-- Your objective --
No pictures, nothing altered: return the data below.

-- Source material --
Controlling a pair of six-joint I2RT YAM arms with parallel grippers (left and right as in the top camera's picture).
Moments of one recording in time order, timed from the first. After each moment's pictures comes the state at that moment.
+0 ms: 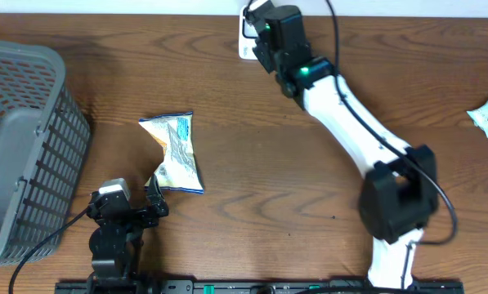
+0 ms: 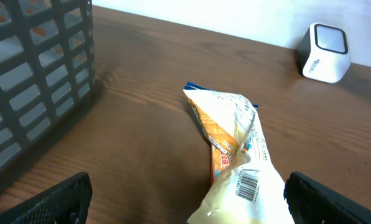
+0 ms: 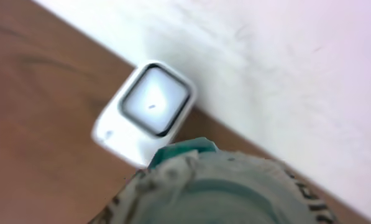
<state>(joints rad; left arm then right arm) 0.00 0.01 0.14 -0.45 -0.09 -0.21 0.48 2.08 1.77 -0.23 0.31 -0.35</state>
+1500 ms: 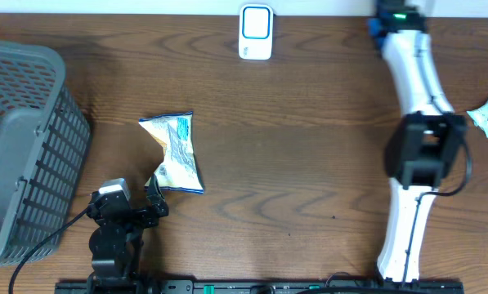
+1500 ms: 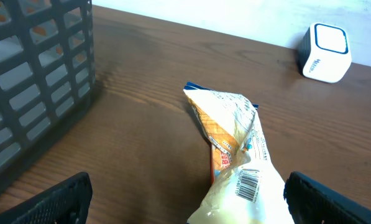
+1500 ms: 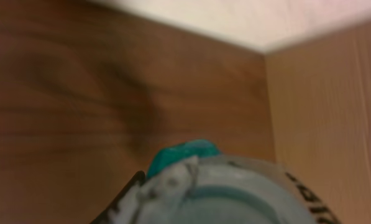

-- Solution to the problem --
Controlling a pair of six-joint I2RT YAM arms with parallel grippers (left and right as in the top camera's picture).
Moments of one recording in time order, timed from the first. After each moment's pictures comes the state at that moment.
+0 ms: 
+0 ms: 
+0 ms: 
<state>(joints rad; left arm then right arm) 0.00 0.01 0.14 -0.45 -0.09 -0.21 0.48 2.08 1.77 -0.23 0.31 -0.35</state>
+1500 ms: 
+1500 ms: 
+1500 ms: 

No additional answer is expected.